** PROBLEM TO SOLVE **
Here you must reproduce each line of the data exactly.

** DATA FOR PROCESSING **
####################
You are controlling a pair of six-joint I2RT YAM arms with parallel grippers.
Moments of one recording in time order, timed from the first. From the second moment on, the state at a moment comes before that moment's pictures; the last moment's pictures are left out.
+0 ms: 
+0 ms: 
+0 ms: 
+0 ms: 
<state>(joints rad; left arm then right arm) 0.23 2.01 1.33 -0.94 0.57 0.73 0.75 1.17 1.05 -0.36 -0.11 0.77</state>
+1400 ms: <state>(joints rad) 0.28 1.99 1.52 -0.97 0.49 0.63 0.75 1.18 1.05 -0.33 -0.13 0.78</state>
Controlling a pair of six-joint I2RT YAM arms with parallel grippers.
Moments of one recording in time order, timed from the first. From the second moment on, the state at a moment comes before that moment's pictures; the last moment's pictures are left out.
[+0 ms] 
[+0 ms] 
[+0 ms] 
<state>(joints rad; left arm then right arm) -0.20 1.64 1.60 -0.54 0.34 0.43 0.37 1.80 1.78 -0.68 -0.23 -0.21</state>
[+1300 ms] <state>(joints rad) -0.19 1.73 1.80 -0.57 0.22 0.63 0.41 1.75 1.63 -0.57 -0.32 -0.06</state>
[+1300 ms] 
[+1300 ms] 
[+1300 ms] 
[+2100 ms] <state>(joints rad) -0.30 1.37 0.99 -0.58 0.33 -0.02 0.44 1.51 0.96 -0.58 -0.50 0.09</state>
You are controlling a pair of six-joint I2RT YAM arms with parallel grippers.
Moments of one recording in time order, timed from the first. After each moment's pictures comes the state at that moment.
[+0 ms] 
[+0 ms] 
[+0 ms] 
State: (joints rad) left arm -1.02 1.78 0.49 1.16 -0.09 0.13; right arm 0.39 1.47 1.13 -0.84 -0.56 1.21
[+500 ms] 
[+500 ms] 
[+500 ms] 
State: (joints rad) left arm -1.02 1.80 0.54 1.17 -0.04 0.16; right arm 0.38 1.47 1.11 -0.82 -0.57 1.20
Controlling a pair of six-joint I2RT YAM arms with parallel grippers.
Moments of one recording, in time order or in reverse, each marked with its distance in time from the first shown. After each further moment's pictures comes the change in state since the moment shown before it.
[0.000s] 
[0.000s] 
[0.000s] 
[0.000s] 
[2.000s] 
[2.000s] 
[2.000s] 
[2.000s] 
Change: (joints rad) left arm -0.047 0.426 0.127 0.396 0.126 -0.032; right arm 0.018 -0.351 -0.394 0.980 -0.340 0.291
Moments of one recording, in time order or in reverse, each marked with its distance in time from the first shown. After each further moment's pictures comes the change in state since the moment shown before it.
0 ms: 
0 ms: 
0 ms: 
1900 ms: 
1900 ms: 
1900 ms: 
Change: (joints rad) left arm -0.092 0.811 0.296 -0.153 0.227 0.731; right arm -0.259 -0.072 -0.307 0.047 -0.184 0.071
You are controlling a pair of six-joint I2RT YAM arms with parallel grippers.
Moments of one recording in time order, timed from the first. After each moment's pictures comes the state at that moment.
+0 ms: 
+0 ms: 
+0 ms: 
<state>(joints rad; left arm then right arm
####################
** TASK RESPONSE **
You are controlling a pair of six-joint I2RT YAM arms with parallel grippers.
Moments of one recording in time order, timed from the first. From the second moment on, the state at a moment comes before that moment's pictures; the last moment's pictures are left out.
+0 ms: 
+0 ms: 
+0 ms: 
+0 ms: 
<state>(joints rad; left arm then right arm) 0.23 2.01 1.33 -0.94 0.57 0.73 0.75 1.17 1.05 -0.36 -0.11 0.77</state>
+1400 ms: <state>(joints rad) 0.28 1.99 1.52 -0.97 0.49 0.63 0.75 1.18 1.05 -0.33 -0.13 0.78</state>
Controlling a pair of six-joint I2RT YAM arms with parallel grippers.
Moments of one recording in time order, timed from the first. From the second moment on, the state at a moment comes before that moment's pictures; the last moment's pictures are left out.
[+0 ms] 
[+0 ms] 
[+0 ms] 
<state>(joints rad; left arm then right arm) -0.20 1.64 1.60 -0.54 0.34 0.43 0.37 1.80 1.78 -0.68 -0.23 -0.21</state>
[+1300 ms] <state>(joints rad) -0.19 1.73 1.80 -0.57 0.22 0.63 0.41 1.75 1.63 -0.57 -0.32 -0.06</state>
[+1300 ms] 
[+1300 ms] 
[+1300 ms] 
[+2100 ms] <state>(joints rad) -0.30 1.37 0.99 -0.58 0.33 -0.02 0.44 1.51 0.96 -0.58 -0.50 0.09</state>
You are controlling a pair of six-joint I2RT YAM arms with parallel grippers.
Moments of one recording in time order, timed from the first. After each moment's pictures comes the state at that moment.
[+0 ms] 
[+0 ms] 
[+0 ms] 
State: (joints rad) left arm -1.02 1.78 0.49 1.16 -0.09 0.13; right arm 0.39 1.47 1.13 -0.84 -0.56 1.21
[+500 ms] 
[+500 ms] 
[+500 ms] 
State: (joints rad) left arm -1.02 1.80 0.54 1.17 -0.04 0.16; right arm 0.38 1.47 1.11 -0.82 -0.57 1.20
Controlling a pair of six-joint I2RT YAM arms with parallel grippers.
Moments of one recording, in time order or in reverse, each marked with its distance in time from the first shown. After each further moment's pictures comes the change in state since the moment shown before it.
[0.000s] 
[0.000s] 
[0.000s] 
[0.000s] 
[2.000s] 
[2.000s] 
[2.000s] 
[2.000s] 
Change: (joints rad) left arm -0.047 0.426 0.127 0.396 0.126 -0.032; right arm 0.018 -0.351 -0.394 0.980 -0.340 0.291
Moments of one recording, in time order or in reverse, each marked with its distance in time from the first shown. After each further moment's pictures comes the change in state since the moment shown before it.
0 ms: 
0 ms: 
0 ms: 
1900 ms: 
1900 ms: 
1900 ms: 
Change: (joints rad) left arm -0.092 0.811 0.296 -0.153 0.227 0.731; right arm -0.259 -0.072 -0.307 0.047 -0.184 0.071
You are controlling a pair of six-joint I2RT YAM arms with parallel grippers.
Moments of one recording in time order, timed from the first. After each moment's pictures comes the state at that moment.
+0 ms: 
+0 ms: 
+0 ms: 
<state>(joints rad; left arm then right arm

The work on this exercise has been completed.